- **Instructions for the task**: Give back the full set of entries exactly, keeping each line intact.
========================
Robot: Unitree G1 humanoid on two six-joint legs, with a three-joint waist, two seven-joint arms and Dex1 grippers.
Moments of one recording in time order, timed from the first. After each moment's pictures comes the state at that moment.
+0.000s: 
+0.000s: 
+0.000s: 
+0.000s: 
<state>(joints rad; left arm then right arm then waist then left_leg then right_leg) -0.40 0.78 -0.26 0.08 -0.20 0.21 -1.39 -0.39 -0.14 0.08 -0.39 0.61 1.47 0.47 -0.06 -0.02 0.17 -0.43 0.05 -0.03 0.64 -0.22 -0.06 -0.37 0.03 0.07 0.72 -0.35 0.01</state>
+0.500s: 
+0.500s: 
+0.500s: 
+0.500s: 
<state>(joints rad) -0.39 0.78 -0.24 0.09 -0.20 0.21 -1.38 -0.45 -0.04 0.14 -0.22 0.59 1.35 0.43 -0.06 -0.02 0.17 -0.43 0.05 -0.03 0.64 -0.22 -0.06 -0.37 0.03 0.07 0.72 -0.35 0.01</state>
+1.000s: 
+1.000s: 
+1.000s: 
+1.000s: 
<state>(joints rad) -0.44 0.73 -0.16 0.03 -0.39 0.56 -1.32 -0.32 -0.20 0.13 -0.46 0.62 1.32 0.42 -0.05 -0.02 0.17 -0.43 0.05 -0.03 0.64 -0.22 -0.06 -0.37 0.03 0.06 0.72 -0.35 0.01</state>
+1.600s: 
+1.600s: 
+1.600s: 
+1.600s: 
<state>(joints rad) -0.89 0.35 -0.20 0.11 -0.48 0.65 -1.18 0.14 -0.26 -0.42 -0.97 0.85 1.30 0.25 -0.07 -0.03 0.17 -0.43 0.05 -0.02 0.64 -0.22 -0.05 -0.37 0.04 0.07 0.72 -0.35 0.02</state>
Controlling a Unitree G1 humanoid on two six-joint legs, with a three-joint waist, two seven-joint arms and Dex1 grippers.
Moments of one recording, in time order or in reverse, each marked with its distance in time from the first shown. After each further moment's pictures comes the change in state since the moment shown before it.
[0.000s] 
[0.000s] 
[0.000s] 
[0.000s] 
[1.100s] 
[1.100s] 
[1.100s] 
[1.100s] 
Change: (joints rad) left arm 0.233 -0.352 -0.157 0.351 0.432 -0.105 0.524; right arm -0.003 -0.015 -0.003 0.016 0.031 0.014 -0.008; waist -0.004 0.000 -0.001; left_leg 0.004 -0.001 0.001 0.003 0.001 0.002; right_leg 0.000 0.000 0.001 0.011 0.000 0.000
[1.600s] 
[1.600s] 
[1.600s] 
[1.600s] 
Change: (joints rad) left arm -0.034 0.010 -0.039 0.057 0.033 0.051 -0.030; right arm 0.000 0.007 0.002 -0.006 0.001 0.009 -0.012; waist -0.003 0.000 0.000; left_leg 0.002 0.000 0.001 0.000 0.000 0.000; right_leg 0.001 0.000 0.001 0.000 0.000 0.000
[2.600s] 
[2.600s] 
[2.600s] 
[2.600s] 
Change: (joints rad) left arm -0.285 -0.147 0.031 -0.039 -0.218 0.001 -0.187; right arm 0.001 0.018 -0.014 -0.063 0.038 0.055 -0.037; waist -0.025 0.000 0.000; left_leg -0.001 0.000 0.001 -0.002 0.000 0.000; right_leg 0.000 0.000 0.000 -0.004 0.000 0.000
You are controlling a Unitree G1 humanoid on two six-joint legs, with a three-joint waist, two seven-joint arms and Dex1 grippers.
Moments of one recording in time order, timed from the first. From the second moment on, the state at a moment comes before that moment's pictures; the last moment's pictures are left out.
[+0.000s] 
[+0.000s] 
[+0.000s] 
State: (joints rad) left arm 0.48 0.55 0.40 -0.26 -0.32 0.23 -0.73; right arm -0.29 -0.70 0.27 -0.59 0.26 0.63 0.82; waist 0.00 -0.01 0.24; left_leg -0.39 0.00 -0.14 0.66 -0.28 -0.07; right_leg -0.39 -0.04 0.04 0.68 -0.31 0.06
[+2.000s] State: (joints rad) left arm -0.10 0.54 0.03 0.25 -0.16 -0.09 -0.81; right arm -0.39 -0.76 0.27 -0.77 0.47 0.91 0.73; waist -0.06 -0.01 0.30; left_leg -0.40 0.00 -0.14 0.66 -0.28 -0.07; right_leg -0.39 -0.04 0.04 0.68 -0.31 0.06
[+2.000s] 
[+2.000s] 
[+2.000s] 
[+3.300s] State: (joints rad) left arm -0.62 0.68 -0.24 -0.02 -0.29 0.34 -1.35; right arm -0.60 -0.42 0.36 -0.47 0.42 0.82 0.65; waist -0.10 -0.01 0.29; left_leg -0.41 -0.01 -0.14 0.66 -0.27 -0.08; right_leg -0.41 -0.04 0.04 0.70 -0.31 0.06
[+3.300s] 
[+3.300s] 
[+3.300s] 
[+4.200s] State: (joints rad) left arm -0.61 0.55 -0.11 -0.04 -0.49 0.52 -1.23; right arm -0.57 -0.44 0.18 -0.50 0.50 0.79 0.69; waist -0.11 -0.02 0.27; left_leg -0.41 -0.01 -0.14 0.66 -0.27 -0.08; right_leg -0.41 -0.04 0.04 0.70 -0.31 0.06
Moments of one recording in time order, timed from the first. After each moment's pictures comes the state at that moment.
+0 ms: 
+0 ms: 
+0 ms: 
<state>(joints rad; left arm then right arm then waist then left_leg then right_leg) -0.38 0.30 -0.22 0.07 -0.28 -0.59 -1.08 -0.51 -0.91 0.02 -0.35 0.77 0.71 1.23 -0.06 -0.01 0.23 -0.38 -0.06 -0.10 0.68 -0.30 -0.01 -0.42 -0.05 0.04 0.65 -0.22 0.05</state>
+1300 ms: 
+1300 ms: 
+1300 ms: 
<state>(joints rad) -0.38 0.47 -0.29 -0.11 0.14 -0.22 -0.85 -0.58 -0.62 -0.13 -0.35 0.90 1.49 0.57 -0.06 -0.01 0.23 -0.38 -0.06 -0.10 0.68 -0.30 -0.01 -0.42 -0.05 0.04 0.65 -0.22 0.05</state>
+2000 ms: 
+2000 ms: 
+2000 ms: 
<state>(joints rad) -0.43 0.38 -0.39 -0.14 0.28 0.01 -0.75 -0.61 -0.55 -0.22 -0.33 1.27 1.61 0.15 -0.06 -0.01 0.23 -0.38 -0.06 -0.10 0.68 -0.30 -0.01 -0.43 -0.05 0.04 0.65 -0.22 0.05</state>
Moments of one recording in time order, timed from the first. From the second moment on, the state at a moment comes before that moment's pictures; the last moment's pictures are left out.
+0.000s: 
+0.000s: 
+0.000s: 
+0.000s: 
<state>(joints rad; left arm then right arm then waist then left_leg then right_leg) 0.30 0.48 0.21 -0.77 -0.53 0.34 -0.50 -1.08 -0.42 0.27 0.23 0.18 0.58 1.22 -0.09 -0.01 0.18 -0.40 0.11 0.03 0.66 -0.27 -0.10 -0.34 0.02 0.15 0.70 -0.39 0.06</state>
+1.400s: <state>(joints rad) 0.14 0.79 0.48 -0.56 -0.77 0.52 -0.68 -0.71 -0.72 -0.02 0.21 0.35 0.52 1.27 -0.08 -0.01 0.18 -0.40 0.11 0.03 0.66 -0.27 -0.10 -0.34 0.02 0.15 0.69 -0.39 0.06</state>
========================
- **Output for this exercise**:
Robot: Unitree G1 humanoid on two six-joint legs, with a three-joint waist, two seven-joint arms and Dex1 grippers.
Moments of one recording in time order, timed from the first. After each moment's pictures comes the state at that moment.
+0.000s: 
+0.000s: 
+0.000s: 
+0.000s: 
<state>(joints rad; left arm then right arm then waist then left_leg then right_leg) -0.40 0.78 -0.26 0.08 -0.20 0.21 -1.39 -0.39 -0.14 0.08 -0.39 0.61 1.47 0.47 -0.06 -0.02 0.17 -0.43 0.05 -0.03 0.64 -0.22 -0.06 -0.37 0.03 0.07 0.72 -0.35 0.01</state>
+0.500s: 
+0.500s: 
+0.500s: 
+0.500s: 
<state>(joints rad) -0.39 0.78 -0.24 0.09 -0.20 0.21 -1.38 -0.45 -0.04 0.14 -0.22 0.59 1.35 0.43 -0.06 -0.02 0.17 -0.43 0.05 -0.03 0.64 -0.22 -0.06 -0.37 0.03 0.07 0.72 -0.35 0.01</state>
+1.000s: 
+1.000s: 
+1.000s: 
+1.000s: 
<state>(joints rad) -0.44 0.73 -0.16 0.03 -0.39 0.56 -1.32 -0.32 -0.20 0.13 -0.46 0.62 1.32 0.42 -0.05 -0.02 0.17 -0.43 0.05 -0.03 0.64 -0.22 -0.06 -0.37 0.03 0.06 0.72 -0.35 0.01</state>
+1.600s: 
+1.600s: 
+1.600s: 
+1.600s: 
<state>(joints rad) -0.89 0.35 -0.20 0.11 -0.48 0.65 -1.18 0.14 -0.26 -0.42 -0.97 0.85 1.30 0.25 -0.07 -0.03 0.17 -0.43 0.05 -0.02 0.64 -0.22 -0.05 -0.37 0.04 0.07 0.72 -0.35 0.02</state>
Controlling a Unitree G1 humanoid on two six-joint legs, with a three-joint waist, two seven-joint arms and Dex1 grippers.
Moments of one recording, in time order or in reverse, each marked with its distance in time from the first shown. After each further moment's pictures comes the change in state since the moment shown before it.
[0.000s] 
[0.000s] 
[0.000s] 
[0.000s] 
[1.100s] 
[1.100s] 
[1.100s] 
[1.100s] 
Change: (joints rad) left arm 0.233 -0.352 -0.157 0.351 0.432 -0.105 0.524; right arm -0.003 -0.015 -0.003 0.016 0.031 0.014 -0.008; waist -0.004 0.000 -0.001; left_leg 0.004 -0.001 0.001 0.003 0.001 0.002; right_leg 0.000 0.000 0.001 0.011 0.000 0.000
[1.600s] 
[1.600s] 
[1.600s] 
[1.600s] 
Change: (joints rad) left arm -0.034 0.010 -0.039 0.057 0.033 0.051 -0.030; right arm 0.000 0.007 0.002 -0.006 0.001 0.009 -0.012; waist -0.003 0.000 0.000; left_leg 0.002 0.000 0.001 0.000 0.000 0.000; right_leg 0.001 0.000 0.001 0.000 0.000 0.000
[2.600s] 
[2.600s] 
[2.600s] 
[2.600s] 
Change: (joints rad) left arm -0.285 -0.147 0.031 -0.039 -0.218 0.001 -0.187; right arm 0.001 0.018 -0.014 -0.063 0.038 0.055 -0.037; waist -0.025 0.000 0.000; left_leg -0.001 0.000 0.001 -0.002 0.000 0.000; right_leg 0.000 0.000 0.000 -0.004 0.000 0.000
You are controlling a Unitree G1 humanoid on two six-joint legs, with a three-joint waist, two seven-joint arms and Dex1 grippers.
Moments of one recording in time order, timed from the first. From the second moment on, the state at a moment comes before that moment's pictures; the last moment's pictures are left out.
[+0.000s] 
[+0.000s] 
[+0.000s] 
State: (joints rad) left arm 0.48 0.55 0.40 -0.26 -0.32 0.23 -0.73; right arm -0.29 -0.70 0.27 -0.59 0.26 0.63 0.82; waist 0.00 -0.01 0.24; left_leg -0.39 0.00 -0.14 0.66 -0.28 -0.07; right_leg -0.39 -0.04 0.04 0.68 -0.31 0.06
[+2.000s] State: (joints rad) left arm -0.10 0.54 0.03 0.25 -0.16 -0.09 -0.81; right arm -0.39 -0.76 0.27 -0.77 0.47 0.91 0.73; waist -0.06 -0.01 0.30; left_leg -0.40 0.00 -0.14 0.66 -0.28 -0.07; right_leg -0.39 -0.04 0.04 0.68 -0.31 0.06
[+2.000s] 
[+2.000s] 
[+2.000s] 
[+3.300s] State: (joints rad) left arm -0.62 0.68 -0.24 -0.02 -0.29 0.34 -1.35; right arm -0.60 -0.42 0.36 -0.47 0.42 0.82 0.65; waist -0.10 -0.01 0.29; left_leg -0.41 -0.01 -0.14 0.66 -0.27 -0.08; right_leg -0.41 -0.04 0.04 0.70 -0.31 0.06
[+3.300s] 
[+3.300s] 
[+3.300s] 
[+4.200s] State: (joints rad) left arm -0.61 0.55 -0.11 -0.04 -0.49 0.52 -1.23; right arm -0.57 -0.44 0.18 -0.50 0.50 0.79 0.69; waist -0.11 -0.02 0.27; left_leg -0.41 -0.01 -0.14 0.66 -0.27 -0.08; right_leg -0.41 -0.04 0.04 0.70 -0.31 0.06
Moments of one recording in time order, timed from the first. After each moment's pictures comes the state at that moment.
+0 ms: 
+0 ms: 
+0 ms: 
<state>(joints rad; left arm then right arm then waist then left_leg then right_leg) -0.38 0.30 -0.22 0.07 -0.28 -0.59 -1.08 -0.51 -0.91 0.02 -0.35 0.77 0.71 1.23 -0.06 -0.01 0.23 -0.38 -0.06 -0.10 0.68 -0.30 -0.01 -0.42 -0.05 0.04 0.65 -0.22 0.05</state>
+1300 ms: 
+1300 ms: 
+1300 ms: 
<state>(joints rad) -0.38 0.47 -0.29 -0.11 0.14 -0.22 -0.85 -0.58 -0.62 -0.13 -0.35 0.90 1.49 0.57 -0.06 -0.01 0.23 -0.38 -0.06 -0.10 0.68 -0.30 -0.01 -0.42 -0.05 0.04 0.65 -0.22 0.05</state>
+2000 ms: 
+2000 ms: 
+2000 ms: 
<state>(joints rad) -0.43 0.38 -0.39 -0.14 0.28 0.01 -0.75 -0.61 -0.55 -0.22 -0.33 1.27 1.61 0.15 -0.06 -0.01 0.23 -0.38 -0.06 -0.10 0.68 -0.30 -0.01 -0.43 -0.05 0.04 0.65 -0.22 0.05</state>
Moments of one recording in time order, timed from the first. From the second moment on, the state at a moment comes before that moment's pictures; the last moment's pictures are left out.
+0.000s: 
+0.000s: 
+0.000s: 
+0.000s: 
<state>(joints rad; left arm then right arm then waist then left_leg then right_leg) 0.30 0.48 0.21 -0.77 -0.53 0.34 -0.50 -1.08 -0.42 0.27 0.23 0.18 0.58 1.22 -0.09 -0.01 0.18 -0.40 0.11 0.03 0.66 -0.27 -0.10 -0.34 0.02 0.15 0.70 -0.39 0.06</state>
+1.400s: <state>(joints rad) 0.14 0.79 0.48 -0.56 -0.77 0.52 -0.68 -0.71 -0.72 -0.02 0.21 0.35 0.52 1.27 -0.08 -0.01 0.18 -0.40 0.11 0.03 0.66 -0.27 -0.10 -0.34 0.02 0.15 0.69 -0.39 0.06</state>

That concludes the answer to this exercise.